La Fiesta Nacional de la Chaya dio inicio a su 57° edición con una multitud que colmó el predio del Autódromo Ciudad de La Rioja. 17 mil personas participaron de la jornada inaugural, en una noche atravesada por la emoción, la identidad cultural y una grilla artística de gran convocatoria que tuvo como número central a Abel Pintos, pero que también contó con la presencia de La Bruja Salguero, el Duo Coplanacu y El Loco Amato, entre otros destacados artistas.
En un predio repleto y acariciado por momentos por una tenue llovizna, la apertura estuvo a cargo del Ballet Oficial de la Chaya, que desplegó un cuadro coreográfico cargado de simbolismo y tradición, marcando el tono festivo de una nueva edición del encuentro mayor de los riojanos. Luego, el tradicional grito de inicio: “¡Salud La Rioja, salud Argentina, La Rioja vuelve a chayar!”, pronunciado por el locutor Juan Manuel Moreno, dio formalmente comienzo a la celebración, evocando aquellas históricas aperturas que en otros tiempos estuvieron a cargo del siempre recordado Homero Coronel Montes.
La primera propuesta musical de la noche llegó de la mano de Los Olivareños, que tuvo a su cargo la apertura artística en el escenario mayor. Con un repertorio de raíz folklórica, la agrupación marcó el pulso inicial de la velada y preparó el clima para una noche que iría creciendo en intensidad y convocatoria. El público acompañó desde temprano, con pañuelos en alto, harina y coplas, en una postal que anticipaba lo que vendría más tarde.
El momento más esperado llegó cerca de la 1 de la madrugada, cuando Abel Pintos subió al escenario y fue recibido con la primera gran ovación de la noche.
Pero la madrugada tuvo uno de sus puntos más altos con la presentación de La Bruja Salguero, riojana de trascendencia nacional que volvió a conquistar al público con una selección de chayas y canciones profundamente ligadas a la identidad provincial. Un clásico como “Camión de Germán” se convirtió en símbolo del sentimiento chayero, acompañado por el canto colectivo de miles de personas.
La madrugada continuó con la presencia del Dúo Coplanacu, uno de los nombres imprescindibles del folklore argentino, que aportó solidez y tradición al desarrollo de la primera noche. Con su formación característica -guitarras, bombo y armonías vocales precisas- el dúo ofreció un repertorio profundamente arraigado en la esencia del cancionero popular.

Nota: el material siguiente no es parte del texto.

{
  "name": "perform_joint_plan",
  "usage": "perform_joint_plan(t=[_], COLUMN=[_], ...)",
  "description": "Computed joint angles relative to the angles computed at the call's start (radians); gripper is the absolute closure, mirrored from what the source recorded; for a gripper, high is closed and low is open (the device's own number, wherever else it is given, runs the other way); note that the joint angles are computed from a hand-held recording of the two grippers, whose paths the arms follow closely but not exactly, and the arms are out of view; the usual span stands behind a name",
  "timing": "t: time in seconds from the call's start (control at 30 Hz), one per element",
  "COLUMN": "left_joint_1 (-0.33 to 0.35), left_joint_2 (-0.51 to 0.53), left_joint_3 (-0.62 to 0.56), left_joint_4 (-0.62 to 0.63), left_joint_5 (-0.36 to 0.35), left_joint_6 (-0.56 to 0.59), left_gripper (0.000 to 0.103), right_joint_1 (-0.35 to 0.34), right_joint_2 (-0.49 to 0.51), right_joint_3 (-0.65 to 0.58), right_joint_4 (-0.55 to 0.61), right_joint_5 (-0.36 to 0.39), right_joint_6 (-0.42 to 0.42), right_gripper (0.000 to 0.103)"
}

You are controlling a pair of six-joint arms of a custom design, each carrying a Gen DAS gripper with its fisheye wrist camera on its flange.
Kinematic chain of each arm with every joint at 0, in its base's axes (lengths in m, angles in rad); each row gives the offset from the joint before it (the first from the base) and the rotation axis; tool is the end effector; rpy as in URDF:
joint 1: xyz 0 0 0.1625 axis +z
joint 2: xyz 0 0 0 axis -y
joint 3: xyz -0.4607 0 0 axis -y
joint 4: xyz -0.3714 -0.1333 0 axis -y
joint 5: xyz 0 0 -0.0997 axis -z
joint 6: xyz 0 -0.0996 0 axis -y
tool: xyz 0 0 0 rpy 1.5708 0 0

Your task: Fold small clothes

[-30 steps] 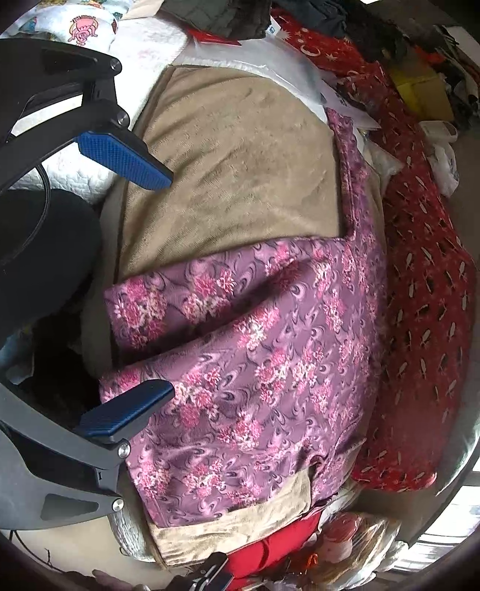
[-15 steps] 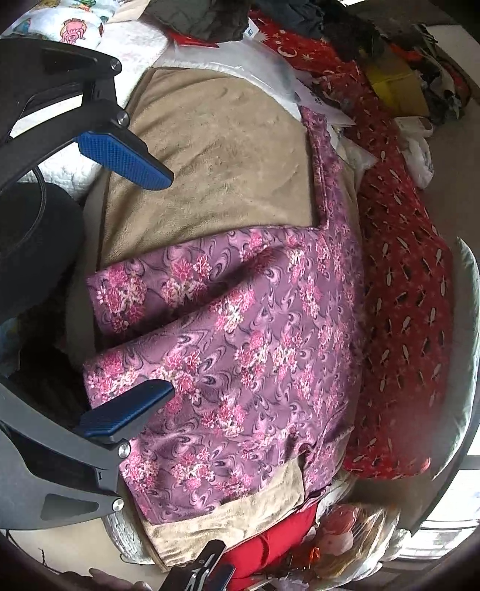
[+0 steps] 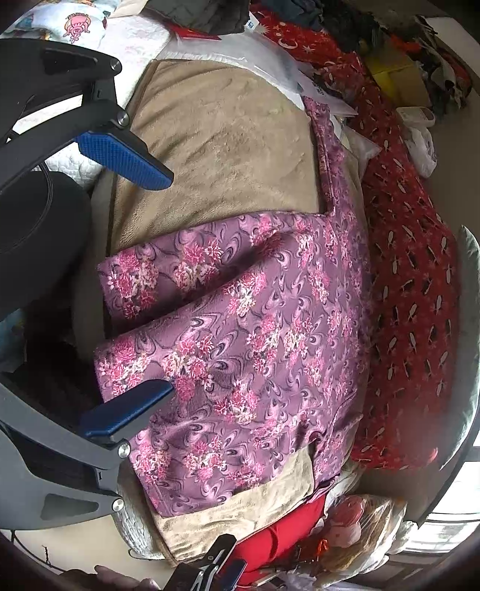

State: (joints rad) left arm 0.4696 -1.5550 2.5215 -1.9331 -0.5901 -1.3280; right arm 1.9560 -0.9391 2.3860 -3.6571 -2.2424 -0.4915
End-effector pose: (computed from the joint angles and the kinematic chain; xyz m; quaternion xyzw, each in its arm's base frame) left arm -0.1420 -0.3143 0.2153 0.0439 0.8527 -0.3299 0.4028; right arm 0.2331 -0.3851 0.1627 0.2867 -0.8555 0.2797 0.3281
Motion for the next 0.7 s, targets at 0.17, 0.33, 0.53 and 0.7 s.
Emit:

La primera noche encontró su tramo más festivo con la presentación de El Loco Amato, quien tuvo a su cargo el momento de mayor explosión popular de la madrugada. Con su inconfundible impronta cuartetera y un repertorio pensado para el baile, el cantante convirtió el predio en una verdadera pista a cielo abierto.
Fiel a sus presentaciones en grandes festivales, El Loco Amato combinó clásicos de su trayectoria con versiones que el público acompañó de principio a fin, en un clima de euforia que terminó de consolidar el espíritu celebratorio de la jornada.